Keeping every character intact, repeat the whole listing.

== Segment start ==

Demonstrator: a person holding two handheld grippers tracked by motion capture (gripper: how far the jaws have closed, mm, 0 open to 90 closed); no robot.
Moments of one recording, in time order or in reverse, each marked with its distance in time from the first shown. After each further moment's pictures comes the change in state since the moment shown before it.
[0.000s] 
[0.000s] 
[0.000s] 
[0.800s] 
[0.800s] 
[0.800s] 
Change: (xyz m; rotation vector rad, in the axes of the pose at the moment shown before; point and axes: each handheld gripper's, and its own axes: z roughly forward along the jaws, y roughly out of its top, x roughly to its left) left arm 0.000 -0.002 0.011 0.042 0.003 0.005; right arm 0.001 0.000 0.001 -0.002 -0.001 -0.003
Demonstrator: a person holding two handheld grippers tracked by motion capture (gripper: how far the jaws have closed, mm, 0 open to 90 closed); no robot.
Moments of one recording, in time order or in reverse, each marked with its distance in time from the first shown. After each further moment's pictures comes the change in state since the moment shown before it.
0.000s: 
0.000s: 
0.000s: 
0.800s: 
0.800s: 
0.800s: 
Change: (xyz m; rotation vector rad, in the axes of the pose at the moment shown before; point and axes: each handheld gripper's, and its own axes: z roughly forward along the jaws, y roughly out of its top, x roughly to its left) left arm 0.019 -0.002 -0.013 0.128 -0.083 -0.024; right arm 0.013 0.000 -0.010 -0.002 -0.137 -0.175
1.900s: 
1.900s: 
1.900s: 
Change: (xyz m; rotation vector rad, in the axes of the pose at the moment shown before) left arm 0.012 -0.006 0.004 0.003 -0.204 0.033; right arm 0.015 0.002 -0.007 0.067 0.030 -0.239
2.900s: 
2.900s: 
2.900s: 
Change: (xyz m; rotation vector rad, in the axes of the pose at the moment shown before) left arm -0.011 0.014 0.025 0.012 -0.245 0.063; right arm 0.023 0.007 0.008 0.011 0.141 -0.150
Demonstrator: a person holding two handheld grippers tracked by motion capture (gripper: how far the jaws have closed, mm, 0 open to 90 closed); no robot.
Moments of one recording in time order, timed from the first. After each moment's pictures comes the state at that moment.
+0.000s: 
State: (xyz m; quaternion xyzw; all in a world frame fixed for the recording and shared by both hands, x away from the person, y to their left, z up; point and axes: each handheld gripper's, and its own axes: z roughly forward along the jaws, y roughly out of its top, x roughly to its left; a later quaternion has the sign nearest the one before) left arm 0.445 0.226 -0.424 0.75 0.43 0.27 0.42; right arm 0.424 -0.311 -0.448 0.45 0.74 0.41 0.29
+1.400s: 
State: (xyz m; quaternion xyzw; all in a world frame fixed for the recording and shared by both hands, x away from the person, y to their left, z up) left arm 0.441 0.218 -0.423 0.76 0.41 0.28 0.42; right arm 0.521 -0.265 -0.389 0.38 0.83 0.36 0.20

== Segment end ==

▶ **Written reply**:
Demonstrator: a person holding two handheld grippers tracked by motion capture (gripper: how far the jaws have closed, mm, 0 open to 90 closed); no robot.
Moments of one recording, in time order or in reverse, each marked with its distance in time from the first shown. After each further moment's pictures comes the change in state since the moment shown before it.
[0.000s] 
[0.000s] 
[0.000s] 
[0.800s] 
[0.800s] 
[0.800s] 
Change: (xyz m; rotation vector rad, in the axes of the pose at the moment shown before; point and axes: each handheld gripper's, and its own axes: z roughly forward along the jaws, y roughly out of its top, x roughly to its left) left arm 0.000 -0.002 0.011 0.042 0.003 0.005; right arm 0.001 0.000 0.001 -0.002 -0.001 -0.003
Demonstrator: a person holding two handheld grippers tracked by motion capture (gripper: how far the jaws have closed, mm, 0 open to 90 closed); no robot.
Moments of one recording, in time order or in reverse, each marked with its distance in time from the first shown. After each further moment's pictures comes the change in state since the moment shown before it.
0.000s: 
0.000s: 
0.000s: 
0.800s: 
0.800s: 
0.800s: 
Change: (xyz m; rotation vector rad, in the axes of the pose at the moment shown before; point and axes: each handheld gripper's, and its own axes: z roughly forward along the jaws, y roughly out of its top, x roughly to its left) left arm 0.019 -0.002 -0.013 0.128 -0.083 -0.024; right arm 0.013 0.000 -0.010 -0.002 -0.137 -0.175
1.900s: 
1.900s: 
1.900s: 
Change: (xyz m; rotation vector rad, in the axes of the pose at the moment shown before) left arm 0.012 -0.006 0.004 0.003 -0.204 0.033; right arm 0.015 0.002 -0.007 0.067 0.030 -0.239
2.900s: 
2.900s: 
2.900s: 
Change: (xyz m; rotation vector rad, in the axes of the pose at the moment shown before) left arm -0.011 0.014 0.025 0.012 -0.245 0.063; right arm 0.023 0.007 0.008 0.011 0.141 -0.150
Demonstrator: a person holding two handheld grippers tracked by motion capture (gripper: how far the jaws have closed, mm, 0 open to 90 closed); no robot.
Moments of one recording in time order, timed from the first. After each moment's pictures comes the state at that moment.
+0.000s: 
State: (xyz m; quaternion xyzw; all in a world frame fixed for the recording and shared by both hands, x away from the person, y to their left, z up; point and axes: each handheld gripper's, and its own axes: z roughly forward along the jaws, y roughly out of its top, x roughly to its left; a later quaternion has the sign nearest the one before) left arm 0.445 0.226 -0.424 0.75 0.43 0.27 0.42; right arm 0.424 -0.311 -0.448 0.45 0.74 0.41 0.29
+1.400s: 
State: (xyz m; quaternion xyzw; all in a world frame fixed for the recording and shared by both hands, x away from the person, y to their left, z up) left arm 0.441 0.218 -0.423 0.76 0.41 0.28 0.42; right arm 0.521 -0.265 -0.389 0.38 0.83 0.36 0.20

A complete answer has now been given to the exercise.